侵入を許したのは、疑わしき者達を捕まえる為。

外からは、入れるが、中からは、決して逃げられない。

疑わしき者を捕える為。

逃げ出した鼠(大獅子)は、捕える事ができた。

疑わしき者を捕らえ、全て、元通りになる筈だった。

「どうして・・・」

創宇は、見下ろした。

誰の姿もない。

からくり箱に、鼠を戻す事も忘れ、古城の中心。

長い回廊の上から、人気のない空間を見下ろした。

「鼠は、手に入ったのだろう?」

大獅子と一緒に付けてきた陸鳳が、後ろから声を掛けた。

「やっぱり、ついてきたのか?」

「こうなる事は知っていたのだろう?」

創宇は、笑った。

「そう、簡単に霊獣が現れる事はない。誰かが、仕組んだと考えるのが、普通だろう?」

「時間を稼いだのか?」

陸羽と行動を別にした為に、結果、逸れてしまった。

「山神が、二人も揃っては、何かと、不味くてね」

「俺達、兄弟を知っているんだな」

「それは、そうだ。もう、忘れているようだ」

創宇は、何か、言いたそうだったが、手にしている鼠(大獅子)が暴れるので、宙に放り投げた。

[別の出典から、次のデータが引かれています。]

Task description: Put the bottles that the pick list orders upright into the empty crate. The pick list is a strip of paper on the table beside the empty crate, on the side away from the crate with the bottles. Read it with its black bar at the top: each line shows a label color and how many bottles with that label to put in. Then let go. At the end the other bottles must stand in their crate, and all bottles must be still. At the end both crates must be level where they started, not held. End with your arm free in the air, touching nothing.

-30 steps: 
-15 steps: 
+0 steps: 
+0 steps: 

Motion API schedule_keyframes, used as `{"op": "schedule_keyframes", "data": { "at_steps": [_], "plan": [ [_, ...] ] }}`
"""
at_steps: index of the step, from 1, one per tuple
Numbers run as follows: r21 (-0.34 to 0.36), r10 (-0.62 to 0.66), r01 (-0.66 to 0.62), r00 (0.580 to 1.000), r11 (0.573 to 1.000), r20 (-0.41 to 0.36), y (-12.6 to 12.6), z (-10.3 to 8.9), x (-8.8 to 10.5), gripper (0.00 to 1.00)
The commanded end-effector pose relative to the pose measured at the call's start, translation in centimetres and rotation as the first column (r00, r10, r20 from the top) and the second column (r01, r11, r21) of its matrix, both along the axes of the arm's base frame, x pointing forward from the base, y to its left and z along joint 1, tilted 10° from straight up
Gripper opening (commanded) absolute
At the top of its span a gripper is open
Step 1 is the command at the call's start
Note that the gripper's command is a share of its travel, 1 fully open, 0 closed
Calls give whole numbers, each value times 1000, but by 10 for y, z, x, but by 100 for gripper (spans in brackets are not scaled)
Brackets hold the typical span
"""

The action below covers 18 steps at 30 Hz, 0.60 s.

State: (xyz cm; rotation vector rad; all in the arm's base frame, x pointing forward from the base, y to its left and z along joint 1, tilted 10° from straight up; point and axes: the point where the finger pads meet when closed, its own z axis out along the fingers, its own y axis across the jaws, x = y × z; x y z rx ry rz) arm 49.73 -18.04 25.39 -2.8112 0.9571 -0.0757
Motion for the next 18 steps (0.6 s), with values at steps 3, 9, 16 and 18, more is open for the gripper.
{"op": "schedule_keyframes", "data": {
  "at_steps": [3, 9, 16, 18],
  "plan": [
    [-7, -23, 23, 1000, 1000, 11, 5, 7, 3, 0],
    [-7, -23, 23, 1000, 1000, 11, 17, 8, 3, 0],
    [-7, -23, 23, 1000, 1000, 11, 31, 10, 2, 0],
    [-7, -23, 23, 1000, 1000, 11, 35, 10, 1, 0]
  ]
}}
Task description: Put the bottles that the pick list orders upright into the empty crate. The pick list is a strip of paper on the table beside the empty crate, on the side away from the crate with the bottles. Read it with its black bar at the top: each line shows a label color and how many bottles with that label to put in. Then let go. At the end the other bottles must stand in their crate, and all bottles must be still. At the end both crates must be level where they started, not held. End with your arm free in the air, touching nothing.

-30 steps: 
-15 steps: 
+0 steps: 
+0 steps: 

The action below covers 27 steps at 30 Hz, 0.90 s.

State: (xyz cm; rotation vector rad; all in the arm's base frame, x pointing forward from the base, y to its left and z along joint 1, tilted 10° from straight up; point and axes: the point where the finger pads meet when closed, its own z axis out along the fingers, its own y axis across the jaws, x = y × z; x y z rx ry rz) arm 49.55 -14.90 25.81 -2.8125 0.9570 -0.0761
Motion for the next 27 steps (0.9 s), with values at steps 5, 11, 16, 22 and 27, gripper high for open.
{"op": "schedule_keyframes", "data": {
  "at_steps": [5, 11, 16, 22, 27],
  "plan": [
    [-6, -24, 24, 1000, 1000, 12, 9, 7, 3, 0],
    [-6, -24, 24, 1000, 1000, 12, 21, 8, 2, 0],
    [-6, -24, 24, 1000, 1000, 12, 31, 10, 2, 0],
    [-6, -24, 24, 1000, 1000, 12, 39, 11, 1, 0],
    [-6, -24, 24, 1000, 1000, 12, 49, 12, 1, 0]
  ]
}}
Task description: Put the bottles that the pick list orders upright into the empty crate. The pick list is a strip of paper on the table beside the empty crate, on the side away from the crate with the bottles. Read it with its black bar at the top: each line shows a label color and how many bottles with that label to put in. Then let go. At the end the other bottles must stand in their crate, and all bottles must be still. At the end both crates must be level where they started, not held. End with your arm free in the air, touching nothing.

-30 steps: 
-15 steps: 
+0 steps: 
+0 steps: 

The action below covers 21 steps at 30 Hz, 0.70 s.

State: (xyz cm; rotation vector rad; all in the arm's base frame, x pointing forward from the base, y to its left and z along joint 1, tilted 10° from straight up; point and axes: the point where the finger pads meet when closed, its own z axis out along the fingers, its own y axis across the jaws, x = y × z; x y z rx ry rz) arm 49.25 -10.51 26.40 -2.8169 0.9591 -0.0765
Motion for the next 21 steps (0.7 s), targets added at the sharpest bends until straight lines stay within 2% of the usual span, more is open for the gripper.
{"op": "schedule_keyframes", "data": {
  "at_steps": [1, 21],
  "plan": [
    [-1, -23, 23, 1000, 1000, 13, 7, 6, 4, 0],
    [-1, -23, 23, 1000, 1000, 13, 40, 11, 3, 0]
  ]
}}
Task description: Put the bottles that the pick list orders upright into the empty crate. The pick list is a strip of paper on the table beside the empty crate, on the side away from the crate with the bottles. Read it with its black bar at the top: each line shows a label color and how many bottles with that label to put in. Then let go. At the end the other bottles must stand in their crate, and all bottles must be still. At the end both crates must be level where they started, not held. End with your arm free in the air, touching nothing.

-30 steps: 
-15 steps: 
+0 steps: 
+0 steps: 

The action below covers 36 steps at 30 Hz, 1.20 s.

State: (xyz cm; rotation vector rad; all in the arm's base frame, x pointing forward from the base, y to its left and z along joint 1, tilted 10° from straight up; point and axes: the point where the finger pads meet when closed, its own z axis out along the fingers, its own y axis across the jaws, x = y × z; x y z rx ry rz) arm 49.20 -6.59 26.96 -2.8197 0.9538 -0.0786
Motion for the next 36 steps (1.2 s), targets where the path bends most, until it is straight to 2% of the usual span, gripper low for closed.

「こんな小細工をしなくても、ここには、来れる。結界は、解いてある」

「何故?集めたがる?」

「今日でないと、ダメなんだ」

「今日?」

「全てが、揃った時に、入り口が開く。時間が流れ、みんな忘れてしまった。私だけが、過去の中にいる」

陸鳳の目にも、創宇の姿は、もの悲しく映る。

「もう、何を言っているんだよ」

窮屈な鼠に化けていた大獅子が、姿を現す。

「結局、お前か。山の連中は、つるむからな」

「悪かったな」

大獅子は、太くフサフサの尻尾を左右に振って見せる。

「長い間、一人でいるお前には、わかるまい」

「大獅子が、創宇に噛みつきそうになるのを、陸鳳は、慌てて、抑えた。

「しっ!」

何かが、聞こえる。

創宇と陸鳳は、顔を見合わせた。

「この歌は・・・」

遠く風の音に紛れて聞こえる。

「子守唄か・・・」

大獅子は、鼻を鳴らす。

「いや・・・」

陸鳳は、呟く。

「この歌は・・・」

「咲夜姫の歌声だ」

創宇が、苦しそうに呟いた。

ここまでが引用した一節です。